When you do qi gong exercises, notice the sensations you feel in your hands and your body. Try to feel your own energy field from within the body and also feel it from without your body with your hands. For example, if your hands pass across the area of your chest, notice sensations in your chest and the sensations in your hands as they pass through the energy field around your chest. Practicing in this way may allow you, in time, to develop the sensitivity needed to feel your own energy field and the energy fields surrounding other living things.
These exercises are just suggestions to introduce you to qi gong. A complete qi gong workout that will provide the maximum benefit to your energy field and flow of energy through you should include warm-up stretches to loosen the muscles and movements to loosen the joints, tone the muscles, and align the vertebrae. If you want to try a more complete workout that includes all of these components I would suggest one of these DVDs:
- Chi Energy Workouts for Beginners by David Carradine
- David Carradine's AM & PM Tai Chi Workout for Beginners by David Carradine
Tai Chi Focus Relax Rejuvenate on youtube.
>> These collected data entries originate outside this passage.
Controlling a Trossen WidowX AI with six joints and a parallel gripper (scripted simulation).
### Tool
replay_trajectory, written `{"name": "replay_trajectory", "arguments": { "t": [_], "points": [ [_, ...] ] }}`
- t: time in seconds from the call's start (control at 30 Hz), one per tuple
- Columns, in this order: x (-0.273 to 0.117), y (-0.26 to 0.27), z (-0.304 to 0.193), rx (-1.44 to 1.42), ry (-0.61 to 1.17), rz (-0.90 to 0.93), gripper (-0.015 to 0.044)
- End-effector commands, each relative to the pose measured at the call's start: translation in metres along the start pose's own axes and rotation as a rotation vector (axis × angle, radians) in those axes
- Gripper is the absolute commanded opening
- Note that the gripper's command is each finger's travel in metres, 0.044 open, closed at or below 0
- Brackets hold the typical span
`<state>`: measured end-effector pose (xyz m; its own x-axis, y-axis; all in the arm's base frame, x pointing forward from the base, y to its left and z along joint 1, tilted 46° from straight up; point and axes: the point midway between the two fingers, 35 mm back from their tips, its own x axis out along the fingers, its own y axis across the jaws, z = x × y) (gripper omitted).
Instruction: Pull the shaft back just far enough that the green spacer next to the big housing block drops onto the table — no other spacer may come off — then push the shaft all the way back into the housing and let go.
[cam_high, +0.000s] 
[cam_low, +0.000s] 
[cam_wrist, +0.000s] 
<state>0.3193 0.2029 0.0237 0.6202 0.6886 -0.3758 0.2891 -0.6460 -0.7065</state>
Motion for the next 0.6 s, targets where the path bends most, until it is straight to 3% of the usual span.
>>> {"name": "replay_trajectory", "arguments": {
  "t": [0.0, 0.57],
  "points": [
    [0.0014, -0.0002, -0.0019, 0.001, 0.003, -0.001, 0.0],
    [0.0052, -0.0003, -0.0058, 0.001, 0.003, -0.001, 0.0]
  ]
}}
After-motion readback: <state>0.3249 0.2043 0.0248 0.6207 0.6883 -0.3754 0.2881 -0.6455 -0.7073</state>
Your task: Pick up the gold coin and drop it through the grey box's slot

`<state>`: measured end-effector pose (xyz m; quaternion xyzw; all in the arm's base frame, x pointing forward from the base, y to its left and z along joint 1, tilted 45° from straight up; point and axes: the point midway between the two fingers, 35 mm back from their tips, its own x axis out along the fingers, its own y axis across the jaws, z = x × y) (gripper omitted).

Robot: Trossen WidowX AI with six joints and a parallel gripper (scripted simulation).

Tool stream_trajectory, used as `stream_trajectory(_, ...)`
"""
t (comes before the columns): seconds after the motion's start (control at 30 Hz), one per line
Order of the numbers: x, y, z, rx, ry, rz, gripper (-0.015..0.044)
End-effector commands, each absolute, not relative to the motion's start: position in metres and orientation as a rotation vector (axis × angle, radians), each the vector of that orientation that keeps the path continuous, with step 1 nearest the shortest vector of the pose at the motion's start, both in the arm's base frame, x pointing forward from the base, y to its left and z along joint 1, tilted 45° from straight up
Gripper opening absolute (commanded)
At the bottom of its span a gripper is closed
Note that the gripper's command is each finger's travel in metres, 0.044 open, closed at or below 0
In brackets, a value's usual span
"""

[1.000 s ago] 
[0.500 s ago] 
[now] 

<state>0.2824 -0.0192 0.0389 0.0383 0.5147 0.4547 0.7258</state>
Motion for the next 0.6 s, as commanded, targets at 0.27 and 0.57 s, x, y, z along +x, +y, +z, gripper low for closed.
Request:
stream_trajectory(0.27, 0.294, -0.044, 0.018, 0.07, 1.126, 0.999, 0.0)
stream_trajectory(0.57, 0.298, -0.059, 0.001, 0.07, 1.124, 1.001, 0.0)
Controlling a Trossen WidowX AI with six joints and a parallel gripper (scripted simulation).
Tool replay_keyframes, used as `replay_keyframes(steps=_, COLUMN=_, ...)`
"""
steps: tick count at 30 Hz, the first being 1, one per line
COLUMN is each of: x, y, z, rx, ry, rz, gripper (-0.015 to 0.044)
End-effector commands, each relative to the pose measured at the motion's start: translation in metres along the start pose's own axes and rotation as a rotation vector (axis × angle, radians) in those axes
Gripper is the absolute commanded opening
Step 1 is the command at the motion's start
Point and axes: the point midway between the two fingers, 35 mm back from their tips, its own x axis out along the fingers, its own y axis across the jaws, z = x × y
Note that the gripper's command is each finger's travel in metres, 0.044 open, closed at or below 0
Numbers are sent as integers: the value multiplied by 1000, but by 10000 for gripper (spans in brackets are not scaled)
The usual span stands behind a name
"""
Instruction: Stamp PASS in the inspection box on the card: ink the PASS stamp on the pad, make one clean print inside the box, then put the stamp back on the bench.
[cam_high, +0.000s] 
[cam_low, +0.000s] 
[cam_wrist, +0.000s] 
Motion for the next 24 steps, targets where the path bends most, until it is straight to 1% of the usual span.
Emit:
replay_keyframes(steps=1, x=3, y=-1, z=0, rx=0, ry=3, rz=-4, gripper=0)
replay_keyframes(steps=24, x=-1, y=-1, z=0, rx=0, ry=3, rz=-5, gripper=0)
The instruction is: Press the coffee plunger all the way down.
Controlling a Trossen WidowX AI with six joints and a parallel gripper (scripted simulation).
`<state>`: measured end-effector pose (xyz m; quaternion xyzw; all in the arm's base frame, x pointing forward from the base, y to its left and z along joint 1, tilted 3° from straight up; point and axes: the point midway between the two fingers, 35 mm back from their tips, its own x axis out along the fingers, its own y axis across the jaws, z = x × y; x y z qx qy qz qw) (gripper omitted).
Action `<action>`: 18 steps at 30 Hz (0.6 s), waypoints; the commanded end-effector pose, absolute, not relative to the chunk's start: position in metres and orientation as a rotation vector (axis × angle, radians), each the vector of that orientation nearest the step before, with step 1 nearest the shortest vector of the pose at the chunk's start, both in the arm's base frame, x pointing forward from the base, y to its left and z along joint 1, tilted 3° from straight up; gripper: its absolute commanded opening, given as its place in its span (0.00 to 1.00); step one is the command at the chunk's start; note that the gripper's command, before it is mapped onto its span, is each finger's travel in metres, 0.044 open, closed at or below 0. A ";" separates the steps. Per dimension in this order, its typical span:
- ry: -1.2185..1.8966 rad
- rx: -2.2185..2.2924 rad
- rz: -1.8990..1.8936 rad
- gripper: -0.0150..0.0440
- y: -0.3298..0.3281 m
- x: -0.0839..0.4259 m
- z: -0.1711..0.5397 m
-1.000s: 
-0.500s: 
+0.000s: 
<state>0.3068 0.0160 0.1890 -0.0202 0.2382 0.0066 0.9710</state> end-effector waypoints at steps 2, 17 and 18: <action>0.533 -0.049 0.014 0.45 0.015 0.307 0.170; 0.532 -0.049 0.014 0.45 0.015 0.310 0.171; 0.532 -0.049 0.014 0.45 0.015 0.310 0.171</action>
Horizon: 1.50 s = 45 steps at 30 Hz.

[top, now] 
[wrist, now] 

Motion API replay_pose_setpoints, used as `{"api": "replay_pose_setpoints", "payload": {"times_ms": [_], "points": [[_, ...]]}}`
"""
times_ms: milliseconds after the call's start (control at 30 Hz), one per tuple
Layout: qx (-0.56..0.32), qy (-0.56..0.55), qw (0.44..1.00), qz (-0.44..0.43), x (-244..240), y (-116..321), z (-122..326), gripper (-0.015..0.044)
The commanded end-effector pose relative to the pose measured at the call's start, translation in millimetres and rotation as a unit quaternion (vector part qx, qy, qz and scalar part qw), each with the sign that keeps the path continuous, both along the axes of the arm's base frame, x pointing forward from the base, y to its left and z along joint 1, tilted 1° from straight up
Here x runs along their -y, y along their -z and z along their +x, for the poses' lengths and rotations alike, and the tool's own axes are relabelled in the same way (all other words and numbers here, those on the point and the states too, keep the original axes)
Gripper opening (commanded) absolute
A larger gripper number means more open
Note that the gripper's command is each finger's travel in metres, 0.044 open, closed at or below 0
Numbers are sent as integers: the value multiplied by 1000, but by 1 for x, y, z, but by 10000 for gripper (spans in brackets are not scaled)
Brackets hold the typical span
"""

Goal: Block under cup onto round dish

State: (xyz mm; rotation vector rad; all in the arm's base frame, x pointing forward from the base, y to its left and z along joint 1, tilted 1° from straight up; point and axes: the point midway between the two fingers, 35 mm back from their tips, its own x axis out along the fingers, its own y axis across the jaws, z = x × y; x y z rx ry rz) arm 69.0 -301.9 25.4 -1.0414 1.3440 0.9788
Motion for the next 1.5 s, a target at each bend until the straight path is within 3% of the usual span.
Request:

Chi is the same word as qi but spelled differently. Some of the advanced movements on the DVDs are complicated and may be difficult to learn but it is not necessary to do everything on a DVD (this is also true of the books below). The AM workout in the AM & PM DVD is very simple but is a complete workout.
Some books on qi gong I recommend are:
- 15-Minute Tai Chi by John Ding and Alan Ding. This book includes several 15 minute workouts that include qi gong and tai chi. I combine all the qi gong exercise together and do those as part of my qi gong workout. They are very similar to the full circle linked to above.
- Becoming One with Nature: Restore Yourself with Tai Chi by Martin Lee, Ph.D., Emily Lee, TC Master, Melinda & Joyce Lee
- The Complete Idiot's Guide to T'ai Chi and QiGong Third Edition by Bill Douglas. See Part 3 which is about QiGong.
You can measure the effects of qi gong on your energy field by using the psi wheel. Notice if the psi wheel spins faster after you do qi gong than it spins before you do qi gong. Also notice if the psi wheel spins faster during spiritual healing practice if you do qi gong immediately before the spiritual healing practice.